- [Task to complete]:
Your answer should be the full data, transcribed exactly, with no pictures in it.

- [Information shown]:
◆ ◆ ◆

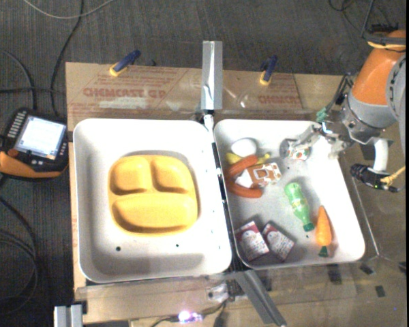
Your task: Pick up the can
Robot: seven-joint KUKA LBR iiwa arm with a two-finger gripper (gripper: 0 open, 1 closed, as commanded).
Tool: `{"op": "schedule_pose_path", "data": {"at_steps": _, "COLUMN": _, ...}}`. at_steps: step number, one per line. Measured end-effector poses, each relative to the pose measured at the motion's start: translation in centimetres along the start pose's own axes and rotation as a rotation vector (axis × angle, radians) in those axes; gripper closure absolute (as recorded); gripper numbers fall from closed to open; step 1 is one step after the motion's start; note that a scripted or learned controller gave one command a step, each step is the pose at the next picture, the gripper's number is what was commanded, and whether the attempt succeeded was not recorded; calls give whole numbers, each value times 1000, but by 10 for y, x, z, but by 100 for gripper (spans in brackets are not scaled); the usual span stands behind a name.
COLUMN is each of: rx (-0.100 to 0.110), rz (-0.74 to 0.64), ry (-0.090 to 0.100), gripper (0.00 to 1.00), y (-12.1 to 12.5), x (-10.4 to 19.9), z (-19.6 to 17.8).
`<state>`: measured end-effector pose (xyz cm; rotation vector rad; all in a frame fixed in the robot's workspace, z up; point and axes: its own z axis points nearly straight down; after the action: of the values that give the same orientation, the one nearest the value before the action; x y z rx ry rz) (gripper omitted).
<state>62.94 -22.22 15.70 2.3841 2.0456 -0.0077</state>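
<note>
Can (296,150) sits at 1 o'clock in the right bin (354,247), just beside my gripper (312,140). Finger state: cannot tell. Looks light, rigid, slick and round; I'd pinch across its sides mid-body.

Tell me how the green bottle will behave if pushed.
The green bottle lies on its side, so a sideways nudge would probably roll it. Its round body looks smooth, so perhaps slippery. The carrot close beside it might stop the roll.
</note>
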Motion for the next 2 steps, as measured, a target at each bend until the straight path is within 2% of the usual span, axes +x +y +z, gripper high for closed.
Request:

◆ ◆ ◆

- [Output of the exercise]:
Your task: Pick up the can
Robot: seven-joint KUKA LBR iiwa arm with a two-finger gripper (gripper: 0 open, 1 closed, as commanded).
Tool: `{"op": "schedule_pose_path", "data": {"at_steps": _, "COLUMN": _, ...}}`. at_steps: step number, one per line. Measured end-effector poses, each relative to the pose measured at the motion's start: translation in centimetres along the start pose's own axes and rotation as a rotation vector (axis × angle, radians) in those axes; gripper closure absolute (as recorded); gripper numbers fall from closed to open; step 1 is one step after the motion's start; note that a scripted or learned controller gave one command a step, each step is the pose at the next picture, the gripper's number is what was commanded, and whether the attempt succeeded was not recorded; calls give whole numbers, each value times 1000, but by 10 for y, x, z, but by 100 for gripper (spans in brackets are not scaled); the usual span stands behind a name.
COLUMN is each of: rx (-0.100 to 0.110), rz (-0.74 to 0.64), ry (-0.090 to 0.100), gripper (0.00 to 1.00), y (-12.1 to 12.5), x (-10.4 to 19.9), z (-19.6 to 17.8).
`<state>`: measured end-effector pose (xyz cm; rotation vector rad; all in a frame fixed in the robot's workspace, z up; point and axes: its own z axis points nearly straight down; after the action: of the values that give the same orientation, the one nearest the value before the action; x y z rx ry rz) (gripper omitted).
<state>62.94 -22.22 15.70 2.3841 2.0456 -0.0077</state>
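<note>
Can (296,150) sits at 1 o'clock in the right bin (354,247), just beside my gripper (312,140). Finger state: cannot tell. Looks light, rigid, slick and round; I'd pinch across its sides mid-body.

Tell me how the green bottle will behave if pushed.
The green bottle lies on its side, so a sideways nudge would probably roll it. Its round body looks smooth, so perhaps slippery. The carrot close beside it might stop the roll.
</note>
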Motion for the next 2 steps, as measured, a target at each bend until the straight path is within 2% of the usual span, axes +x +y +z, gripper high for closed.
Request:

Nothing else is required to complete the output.